Due to the fluctuation and intermittency of distributed PV generation, battery energy storage is required with higher renewable installation towards carbon neutrality. Thus, the photovoltaic battery (PVB) system receives increasing attention. This study provides a critical review on PVB system design optimization, including system component sizing and strategy improvement studies, from mathematical modeling, evaluation system establishment to feasibility and optimization studies. Several PVB simulation software packages are compared and evaluated, and acknowledged system models are presented. The evaluation indicators are summarized from various aspects with cases of various evaluation systems combining different indicators or using the Pareto front for multi-criteria system designing.

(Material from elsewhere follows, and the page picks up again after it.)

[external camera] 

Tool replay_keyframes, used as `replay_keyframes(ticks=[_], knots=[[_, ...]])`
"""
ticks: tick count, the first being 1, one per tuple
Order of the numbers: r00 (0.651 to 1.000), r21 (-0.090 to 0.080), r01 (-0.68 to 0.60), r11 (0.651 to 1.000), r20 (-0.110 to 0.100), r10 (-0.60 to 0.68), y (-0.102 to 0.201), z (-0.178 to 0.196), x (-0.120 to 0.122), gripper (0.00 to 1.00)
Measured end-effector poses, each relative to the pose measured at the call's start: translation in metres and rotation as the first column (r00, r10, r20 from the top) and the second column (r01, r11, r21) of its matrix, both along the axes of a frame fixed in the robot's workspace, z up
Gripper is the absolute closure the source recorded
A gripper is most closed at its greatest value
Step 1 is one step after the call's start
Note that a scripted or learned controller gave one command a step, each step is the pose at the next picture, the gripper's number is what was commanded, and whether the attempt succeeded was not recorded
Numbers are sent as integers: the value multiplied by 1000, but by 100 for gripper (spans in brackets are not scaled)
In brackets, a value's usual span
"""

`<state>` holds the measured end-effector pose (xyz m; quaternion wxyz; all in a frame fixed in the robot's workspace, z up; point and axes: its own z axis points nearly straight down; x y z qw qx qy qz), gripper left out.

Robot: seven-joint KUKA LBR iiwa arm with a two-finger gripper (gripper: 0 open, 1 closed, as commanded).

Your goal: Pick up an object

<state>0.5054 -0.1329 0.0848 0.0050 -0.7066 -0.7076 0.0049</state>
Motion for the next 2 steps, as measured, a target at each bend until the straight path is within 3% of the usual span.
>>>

The PVB system feasibility study is analyzed from system configuration variation, critical technical and economic parameter analyses, rule-based operation strategies to future expectations like large-scale energy storage profitability, grid parity, and energy community trading platform. The targets, methods, tariff and time resolution influences, and PVB system capacity optimization design recommendations are critically discussed. The research directions for system operation development and future expectations are analyzed from system feasibility, flexibility to resilience. The co-planning of PVB system capacity and operation design optimization makes the problem complicated, leading to relatively short time resolution but more flexibility to system operation strategy. This study could provide guidance and references to distributed PVB system future design and optimization studies.